I like everyone else use wood. I would like to use as little of it by way of felling trees as I can, but I use dead trees every day. It is a peculiarity of my situation that I am compelled to feed on those I do genuinely love, and to benefit from their deaths. I love trees, more than I love perhaps anything. They are not scenery to me, they are beings, and my friends. There are some trees that I can walk up to and immediately there is the feeling, bam, you like me. Like some animals, some dogs or cats, you know right away they like you. I like them too. I talk to trees, call me crazy. Some others are a little aloof, austere, solemn, they are all different. There was this live oak tree that I got this feeling from yesterday as I was walking, just an immediate "Hi how are you!!" feeling. I know that this immediately gets me labeled a fruitcake by most people, which I no longer take as a badge of honor as I once did. It makes me sad, not that they think less of me, but that they think less of them. They think less of my friends. I am nothing, disrespect me all you like, but when you disrespect a tree you disrespect life itself

Anyway, this picture to me was like getting hit in the stomach, and not because I don't think that we need wood sometimes, but because all this death was not honored in any way. A genocide is not sad merely because of the death, death is a part of life. It is because the life is not honored, that there is no respect for the fact that a life was ended for our needs or more often our mere desires. Dehumanization is an essential part of any human genocide, and depersonalization or de-sanctification is an essential part of the genocide we commit against nature every day. These trees were not merely killed. Their lives and deaths were not honored. Like human beings of Jewish descent turned into soap or lampshades by the Nazis, it's the same thing, and it is inherently unholy. Respect is more important even than awe or wonder in any proper religion, and there was no respect here. Neither those who killed nor those who will use nor those who will profit most by this killing gave any respect, or considered the lives they took holy. 

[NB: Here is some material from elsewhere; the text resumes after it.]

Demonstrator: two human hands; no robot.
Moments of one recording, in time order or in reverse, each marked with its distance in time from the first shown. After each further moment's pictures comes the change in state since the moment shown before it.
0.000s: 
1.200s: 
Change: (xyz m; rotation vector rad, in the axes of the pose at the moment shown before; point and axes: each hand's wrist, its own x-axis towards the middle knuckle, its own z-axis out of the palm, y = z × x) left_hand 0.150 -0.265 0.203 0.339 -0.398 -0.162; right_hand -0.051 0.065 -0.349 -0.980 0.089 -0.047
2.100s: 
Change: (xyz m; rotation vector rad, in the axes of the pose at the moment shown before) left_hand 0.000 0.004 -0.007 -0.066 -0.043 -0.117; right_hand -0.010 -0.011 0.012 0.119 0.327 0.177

Perhaps in some way I can redress this wrong thanks to Jordan's picture: I acknowledge your lives, my brothers. You were holy to me, though I never met you.

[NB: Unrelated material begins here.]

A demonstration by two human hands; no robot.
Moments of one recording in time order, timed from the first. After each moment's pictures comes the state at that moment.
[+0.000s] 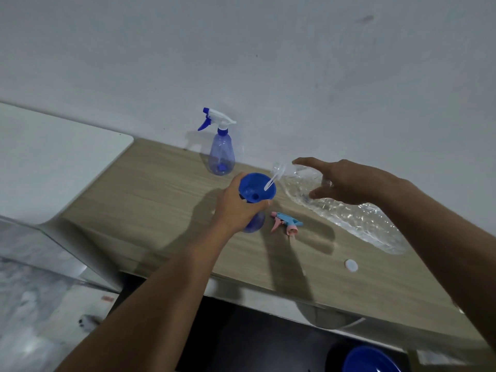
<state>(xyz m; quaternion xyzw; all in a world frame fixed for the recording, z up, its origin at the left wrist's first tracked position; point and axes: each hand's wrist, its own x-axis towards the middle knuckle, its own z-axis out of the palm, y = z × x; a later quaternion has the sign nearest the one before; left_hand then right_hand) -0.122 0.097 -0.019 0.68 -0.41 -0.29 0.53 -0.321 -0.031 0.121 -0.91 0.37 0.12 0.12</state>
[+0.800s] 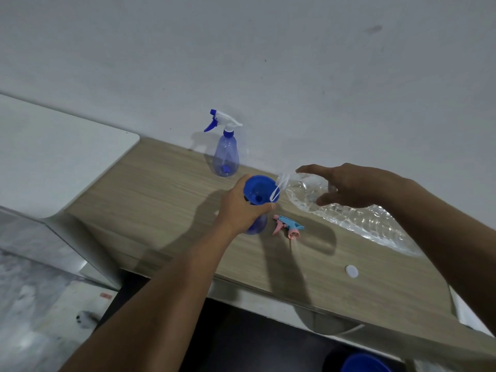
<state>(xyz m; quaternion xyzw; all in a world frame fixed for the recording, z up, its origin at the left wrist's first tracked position) -0.121 0.099 -0.017 0.68 -0.42 -0.28 0.53 -0.314 -0.031 0.129 -0.91 0.36 0.18 0.08</state>
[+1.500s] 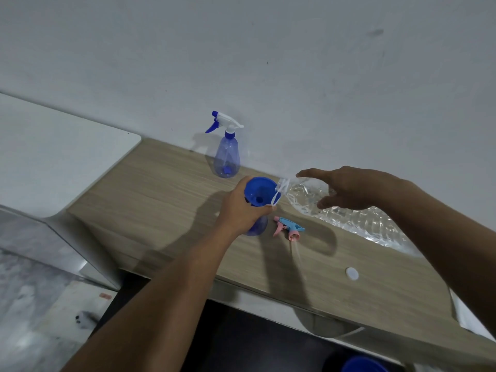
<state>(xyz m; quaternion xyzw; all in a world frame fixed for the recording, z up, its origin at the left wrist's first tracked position) -0.120 0.097 -0.019 0.68 -0.42 -0.29 0.53 -0.308 -0.025 0.135 -0.91 0.35 0.22 0.06</state>
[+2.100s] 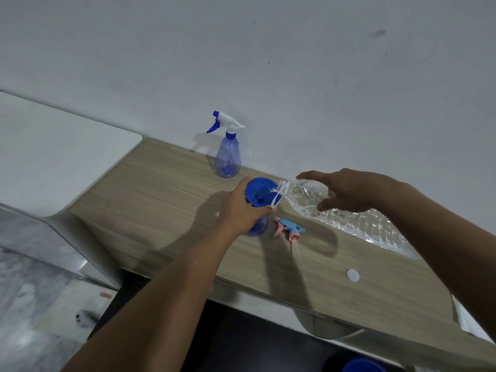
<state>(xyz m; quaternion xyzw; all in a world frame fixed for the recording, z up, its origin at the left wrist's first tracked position) -0.119 0.096 -0.021 0.68 -0.42 -0.28 0.53 -0.308 -0.029 0.128 -0.91 0.35 0.21 0.06</state>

I hate this word, shaman, but people always imagine that a shaman is someone who has all these kewl powers and lives an interesting if slightly spooky life far apart from normalcy. They never think, that if there are any powers they are not his but come from his relationship with his friends, and his relationship with these friends can be a source of immense grief when they are hurt in any way. Which they are. They are being hurt all the time. Worse, the suffering isn't even acknowledged by those who cause it. There was a scandal in the art world awhile back when a painting of the Virgin Mary was decorated with dung, and many Christians were very insulted. Well, people shit on my holy things every god damn day.

To be a shaman, if that name has any meaning, means to feel the grief of the world and the suffering of every thing that lives. Those are my kin, stacked there, and their sacrifice was not honored by those who committed it. Our magic, which is very real, is not Harry Potter. It is made of love and tears.

If I speak in the tongues of men or of angels, but do not have love, 
I am only a resounding gong or a clanging cymbal.  
If I have the gift of prophecy and can fathom all mysteries and all knowledge,
 and if I have a faith that can move mountains, but do not have love, 
I am nothing. If I give all I possess to the poor and give over my body to
hardship that I may boast, but do not have love, I gain nothing....

...love never fails. But where there are prophecies, they will cease; 
where there are tongues, they will be stilled; where there is knowledge,
it will pass away. For we know in part and we prophesy in part, 
but when completeness comes, what is in part disappears. 
When I was a child, I talked like a child, I thought like a child, I reasoned like a child.
When I became a man, I put the ways of childhood behind me. 
For now we see only a reflection as in a mirror; then we shall see face to face.
Now I know in part; then I shall know fully, even as I am fully known.

And now these three remain: faith, hope and love. But the greatest of these is love.